NCtrend: Taking a toll

by Erin Dunn

A decade from now, tooling around North Carolina’s two biggest metro areas promises to be a different experience as drivers opt to pay to use restricted-access roads or lanes — or settle for more congested paths. The state’s 10-year transportation plan mentions potential tolls on large sections of freeways in Charlotte and the Triangle, joining the state’s first toll road, the Triangle Expressway, which opened in southwest Wake County in 2011. “A lot of people still don’t realize it, but there’s a move afoot to toll a major section of Charlotte’s highways,” says David Hartgen, a former transportation-studies professor at UNC Charlotte who now has a consulting firm. Many toll options are under review and lack funding.
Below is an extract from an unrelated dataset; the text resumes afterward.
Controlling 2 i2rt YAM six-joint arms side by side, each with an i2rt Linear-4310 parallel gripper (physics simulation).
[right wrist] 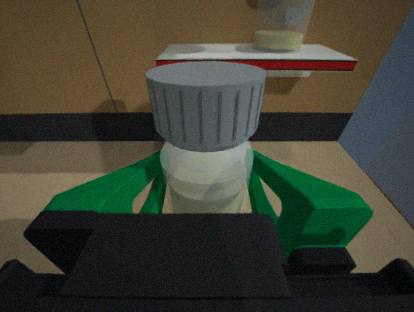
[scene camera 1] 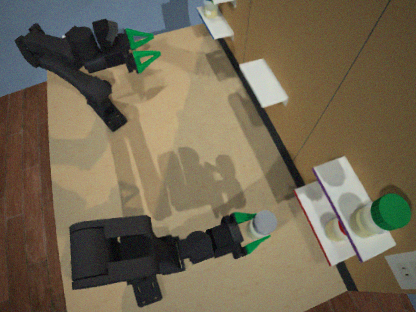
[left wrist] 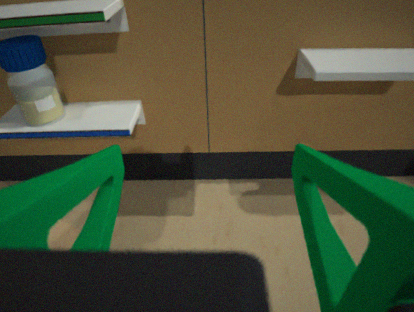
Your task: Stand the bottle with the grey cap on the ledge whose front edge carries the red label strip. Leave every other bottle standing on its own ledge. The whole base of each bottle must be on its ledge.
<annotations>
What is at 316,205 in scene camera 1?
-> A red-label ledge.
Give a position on a green-capped bottle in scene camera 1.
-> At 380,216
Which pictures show my left gripper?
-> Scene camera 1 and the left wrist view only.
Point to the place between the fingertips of my left gripper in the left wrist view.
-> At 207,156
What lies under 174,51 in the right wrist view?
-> A red-label ledge.
</annotations>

But there’s plenty of support from business and political officials who favor user charges rather than increasing gas taxes or other fees.
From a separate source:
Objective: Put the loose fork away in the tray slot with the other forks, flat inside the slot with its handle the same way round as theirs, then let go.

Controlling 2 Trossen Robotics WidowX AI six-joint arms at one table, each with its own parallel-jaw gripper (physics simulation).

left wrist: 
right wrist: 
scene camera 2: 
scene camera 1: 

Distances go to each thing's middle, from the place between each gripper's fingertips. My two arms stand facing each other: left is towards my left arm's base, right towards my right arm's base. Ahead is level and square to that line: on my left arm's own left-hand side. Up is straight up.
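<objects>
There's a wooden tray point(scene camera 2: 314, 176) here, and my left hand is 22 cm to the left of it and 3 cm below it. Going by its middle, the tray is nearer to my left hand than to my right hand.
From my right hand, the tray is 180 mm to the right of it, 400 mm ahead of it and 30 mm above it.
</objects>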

The next toll is likely to be on Interstate 77 in northern Mecklenburg County, where the N.C. Department of Transportation formed a $655 million partnership with Spain’s Cintra SA to charge drivers opting for a “Lexus lane” that would be set apart from the regular highway. Rates will fluctuate based on congestion, with drivers likely to pay as much as $11 each way during peak times. In return for financing more than 80% of the project, Cintra will collect toll revenue under a 50-year contract. Widen I-77, a group of local residents, opposes the plan. They want the state to instead spend about $110 million to add general-purpose lanes to the most congested section. But Sen. Thom Tillis, the former N.C. House Speaker who lives near the project, and others support the DOT plan, and a lawsuit seeking to stop it was denied on March 5. The lanes could open as soon as 2018. Other Charlotte highways likely to have tolls include a new bypass around Monroe (held up by litigation), the eastern leg of U.S. 74 — better known as Independence Boulevard — and sections of the I-485 loop around the city, DOT spokesman Warren Cooksey says. A toll lane on I-77 between downtown Charlotte and the South Carolina border is also getting a look.
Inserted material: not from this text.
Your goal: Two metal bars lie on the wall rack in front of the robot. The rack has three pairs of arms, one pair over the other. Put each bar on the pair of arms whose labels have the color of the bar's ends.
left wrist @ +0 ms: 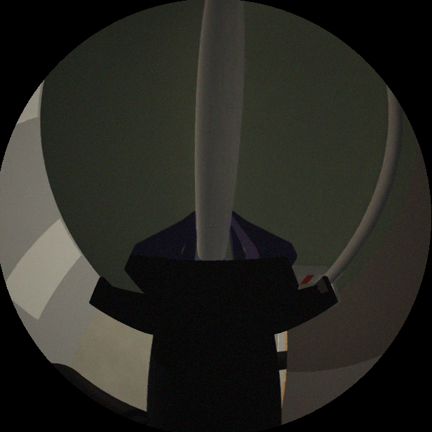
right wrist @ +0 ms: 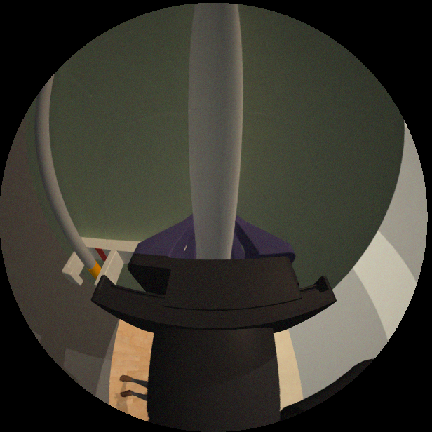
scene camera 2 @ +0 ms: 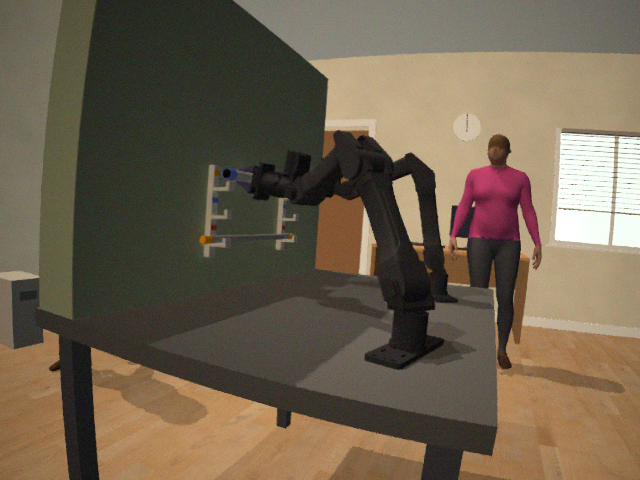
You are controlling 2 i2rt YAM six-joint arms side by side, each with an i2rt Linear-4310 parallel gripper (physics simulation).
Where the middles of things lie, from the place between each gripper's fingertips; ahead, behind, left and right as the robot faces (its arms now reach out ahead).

Just as much toll development is being considered for the Triangle, including several stretches of Interstate 40. Someday, drivers may pay a toll on a restricted lane for the 30 miles between Hillsborough, where interstates 85 and 40 intersect, and Raleigh’s Wade Avenue. With revenues topping projections, the Triangle Expressway gives toll proponents some cover after two agencies rated the road’s bonds as stable in recent months. Under Gov. Pat McCrory and his predecessor, Beverly Perdue, North Carolina’s highway planning relies more on data and less on political influence in picking which roads get built, Hartgen says. But the formula favors toll lanes, which rely less on state funds, and doesn’t analyze cost to riders, he says. (Ten bucks spent on a toll may be $10 less spent at a restaurant.) Opposition to tolls may be muted now, but Hartgen expects that will change. “As the system develops, I suspect people are going to get madder and madder.”